====== Exercise material ======

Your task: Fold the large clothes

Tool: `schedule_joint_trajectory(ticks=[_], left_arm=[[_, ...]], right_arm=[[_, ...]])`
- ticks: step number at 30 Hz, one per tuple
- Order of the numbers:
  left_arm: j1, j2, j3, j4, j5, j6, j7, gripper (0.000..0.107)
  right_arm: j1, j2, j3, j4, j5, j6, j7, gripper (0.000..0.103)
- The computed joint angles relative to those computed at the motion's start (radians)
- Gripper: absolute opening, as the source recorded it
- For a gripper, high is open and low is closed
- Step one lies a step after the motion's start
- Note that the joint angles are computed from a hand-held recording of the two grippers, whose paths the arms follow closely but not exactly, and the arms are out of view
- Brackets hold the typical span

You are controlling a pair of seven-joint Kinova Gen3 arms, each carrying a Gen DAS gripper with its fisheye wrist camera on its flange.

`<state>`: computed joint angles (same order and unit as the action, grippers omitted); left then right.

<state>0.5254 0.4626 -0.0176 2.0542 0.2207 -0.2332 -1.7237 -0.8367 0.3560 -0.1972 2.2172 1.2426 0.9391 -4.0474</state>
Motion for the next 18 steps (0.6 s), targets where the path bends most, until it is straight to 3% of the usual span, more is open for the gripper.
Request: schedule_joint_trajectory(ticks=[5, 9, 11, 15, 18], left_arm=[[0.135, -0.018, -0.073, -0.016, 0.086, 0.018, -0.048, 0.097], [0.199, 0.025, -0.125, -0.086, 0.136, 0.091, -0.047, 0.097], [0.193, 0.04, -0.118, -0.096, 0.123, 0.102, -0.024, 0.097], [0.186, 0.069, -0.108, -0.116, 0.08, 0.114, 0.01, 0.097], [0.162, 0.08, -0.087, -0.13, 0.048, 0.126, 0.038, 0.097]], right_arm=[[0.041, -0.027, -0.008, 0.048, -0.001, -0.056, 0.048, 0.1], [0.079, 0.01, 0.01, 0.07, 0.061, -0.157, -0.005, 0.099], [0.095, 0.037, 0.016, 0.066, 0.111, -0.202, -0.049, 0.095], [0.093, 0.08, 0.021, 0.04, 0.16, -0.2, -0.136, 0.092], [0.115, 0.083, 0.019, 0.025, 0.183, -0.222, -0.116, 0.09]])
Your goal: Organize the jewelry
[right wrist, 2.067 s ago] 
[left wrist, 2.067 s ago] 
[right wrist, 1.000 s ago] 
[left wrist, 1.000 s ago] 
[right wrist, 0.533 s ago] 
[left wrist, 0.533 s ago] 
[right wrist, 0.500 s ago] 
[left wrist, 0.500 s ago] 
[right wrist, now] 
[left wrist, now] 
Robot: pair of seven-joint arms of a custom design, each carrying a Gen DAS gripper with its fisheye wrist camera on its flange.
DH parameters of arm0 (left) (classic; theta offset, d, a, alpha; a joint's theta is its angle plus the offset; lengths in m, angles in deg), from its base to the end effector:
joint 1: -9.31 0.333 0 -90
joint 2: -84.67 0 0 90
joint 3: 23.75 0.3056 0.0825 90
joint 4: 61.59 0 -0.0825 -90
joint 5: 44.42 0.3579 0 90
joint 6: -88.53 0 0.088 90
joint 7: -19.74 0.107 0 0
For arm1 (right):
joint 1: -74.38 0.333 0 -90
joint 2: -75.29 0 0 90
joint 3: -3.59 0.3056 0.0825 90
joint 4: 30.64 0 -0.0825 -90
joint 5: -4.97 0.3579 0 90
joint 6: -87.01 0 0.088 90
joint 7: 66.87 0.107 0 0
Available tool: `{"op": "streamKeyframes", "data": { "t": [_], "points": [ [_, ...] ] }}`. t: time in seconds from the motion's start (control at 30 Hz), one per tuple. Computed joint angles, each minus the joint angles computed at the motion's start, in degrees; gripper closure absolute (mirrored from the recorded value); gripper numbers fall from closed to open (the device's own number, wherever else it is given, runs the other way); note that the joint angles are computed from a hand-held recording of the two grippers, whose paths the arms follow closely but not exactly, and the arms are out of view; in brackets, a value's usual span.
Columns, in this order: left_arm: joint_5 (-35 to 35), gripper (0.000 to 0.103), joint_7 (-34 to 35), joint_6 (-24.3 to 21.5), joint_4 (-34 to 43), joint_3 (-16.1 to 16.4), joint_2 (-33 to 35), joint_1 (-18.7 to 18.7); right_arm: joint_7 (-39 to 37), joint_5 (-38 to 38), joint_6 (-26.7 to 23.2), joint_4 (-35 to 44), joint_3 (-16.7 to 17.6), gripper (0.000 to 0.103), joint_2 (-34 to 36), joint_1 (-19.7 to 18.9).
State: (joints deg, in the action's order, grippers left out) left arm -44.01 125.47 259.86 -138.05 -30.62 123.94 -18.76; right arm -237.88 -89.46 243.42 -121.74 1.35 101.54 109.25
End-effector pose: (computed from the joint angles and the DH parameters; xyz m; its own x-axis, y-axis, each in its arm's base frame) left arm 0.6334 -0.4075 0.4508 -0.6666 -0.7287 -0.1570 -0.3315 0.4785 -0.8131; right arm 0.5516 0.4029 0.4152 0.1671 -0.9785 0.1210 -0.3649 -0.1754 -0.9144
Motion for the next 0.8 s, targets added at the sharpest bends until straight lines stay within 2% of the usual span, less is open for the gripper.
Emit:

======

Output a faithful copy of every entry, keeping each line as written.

■ **Exercise result**:
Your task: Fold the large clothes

Tool: `schedule_joint_trajectory(ticks=[_], left_arm=[[_, ...]], right_arm=[[_, ...]])`
- ticks: step number at 30 Hz, one per tuple
- Order of the numbers:
  left_arm: j1, j2, j3, j4, j5, j6, j7, gripper (0.000..0.107)
  right_arm: j1, j2, j3, j4, j5, j6, j7, gripper (0.000..0.103)
- The computed joint angles relative to those computed at the motion's start (radians)
- Gripper: absolute opening, as the source recorded it
- For a gripper, high is open and low is closed
- Step one lies a step after the motion's start
- Note that the joint angles are computed from a hand-held recording of the two grippers, whose paths the arms follow closely but not exactly, and the arms are out of view
- Brackets hold the typical span

You are controlling a pair of seven-joint Kinova Gen3 arms, each carrying a Gen DAS gripper with its fisheye wrist camera on its flange.

`<state>`: computed joint angles (same order and unit as the action, grippers omitted); left then right.

<state>0.5254 0.4626 -0.0176 2.0542 0.2207 -0.2332 -1.7237 -0.8367 0.3560 -0.1972 2.2172 1.2426 0.9391 -4.0474</state>
Motion for the next 18 steps (0.6 s), targets where the path bends most, until it is straight to 3% of the usual span, more is open for the gripper.
Request: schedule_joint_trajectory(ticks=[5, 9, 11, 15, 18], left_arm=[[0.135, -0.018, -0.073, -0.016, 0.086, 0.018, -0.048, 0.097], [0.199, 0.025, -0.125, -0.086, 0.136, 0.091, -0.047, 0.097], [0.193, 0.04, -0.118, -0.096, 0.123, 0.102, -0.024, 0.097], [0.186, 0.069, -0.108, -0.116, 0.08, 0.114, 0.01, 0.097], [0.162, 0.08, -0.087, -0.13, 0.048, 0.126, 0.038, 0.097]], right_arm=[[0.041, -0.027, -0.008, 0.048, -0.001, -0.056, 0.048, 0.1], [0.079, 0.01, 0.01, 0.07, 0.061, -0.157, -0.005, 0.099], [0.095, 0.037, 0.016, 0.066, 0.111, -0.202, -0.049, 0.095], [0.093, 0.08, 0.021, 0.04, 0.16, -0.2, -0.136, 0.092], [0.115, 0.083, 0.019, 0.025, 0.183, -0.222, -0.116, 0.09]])
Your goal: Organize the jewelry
[right wrist, 2.067 s ago] 
[left wrist, 2.067 s ago] 
[right wrist, 1.000 s ago] 
[left wrist, 1.000 s ago] 
[right wrist, 0.533 s ago] 
[left wrist, 0.533 s ago] 
[right wrist, 0.500 s ago] 
[left wrist, 0.500 s ago] 
[right wrist, now] 
[left wrist, now] 
Robot: pair of seven-joint arms of a custom design, each carrying a Gen DAS gripper with its fisheye wrist camera on its flange.
DH parameters of arm0 (left) (classic; theta offset, d, a, alpha; a joint's theta is its angle plus the offset; lengths in m, angles in deg), from its base to the end effector:
joint 1: -9.31 0.333 0 -90
joint 2: -84.67 0 0 90
joint 3: 23.75 0.3056 0.0825 90
joint 4: 61.59 0 -0.0825 -90
joint 5: 44.42 0.3579 0 90
joint 6: -88.53 0 0.088 90
joint 7: -19.74 0.107 0 0
For arm1 (right):
joint 1: -74.38 0.333 0 -90
joint 2: -75.29 0 0 90
joint 3: -3.59 0.3056 0.0825 90
joint 4: 30.64 0 -0.0825 -90
joint 5: -4.97 0.3579 0 90
joint 6: -87.01 0 0.088 90
joint 7: 66.87 0.107 0 0
Available tool: `{"op": "streamKeyframes", "data": { "t": [_], "points": [ [_, ...] ] }}`. t: time in seconds from the motion's start (control at 30 Hz), one per tuple. Computed joint angles, each minus the joint angles computed at the motion's start, in degrees; gripper closure absolute (mirrored from the recorded value); gripper numbers fall from closed to open (the device's own number, wherever else it is given, runs the other way); note that the joint angles are computed from a hand-held recording of the two grippers, whose paths the arms follow closely but not exactly, and the arms are out of view; in brackets, a value's usual span.
Columns, in this order: left_arm: joint_5 (-35 to 35), gripper (0.000 to 0.103), joint_7 (-34 to 35), joint_6 (-24.3 to 21.5), joint_4 (-34 to 43), joint_3 (-16.1 to 16.4), joint_2 (-33 to 35), joint_1 (-18.7 to 18.7); right_arm: joint_7 (-39 to 37), joint_5 (-38 to 38), joint_6 (-26.7 to 23.2), joint_4 (-35 to 44), joint_3 (-16.7 to 17.6), gripper (0.000 to 0.103), joint_2 (-34 to 36), joint_1 (-19.7 to 18.9).
State: (joints deg, in the action's order, grippers left out) left arm -44.01 125.47 259.86 -138.05 -30.62 123.94 -18.76; right arm -237.88 -89.46 243.42 -121.74 1.35 101.54 109.25
End-effector pose: (computed from the joint angles and the DH parameters; xyz m; its own x-axis, y-axis, each in its arm's base frame) left arm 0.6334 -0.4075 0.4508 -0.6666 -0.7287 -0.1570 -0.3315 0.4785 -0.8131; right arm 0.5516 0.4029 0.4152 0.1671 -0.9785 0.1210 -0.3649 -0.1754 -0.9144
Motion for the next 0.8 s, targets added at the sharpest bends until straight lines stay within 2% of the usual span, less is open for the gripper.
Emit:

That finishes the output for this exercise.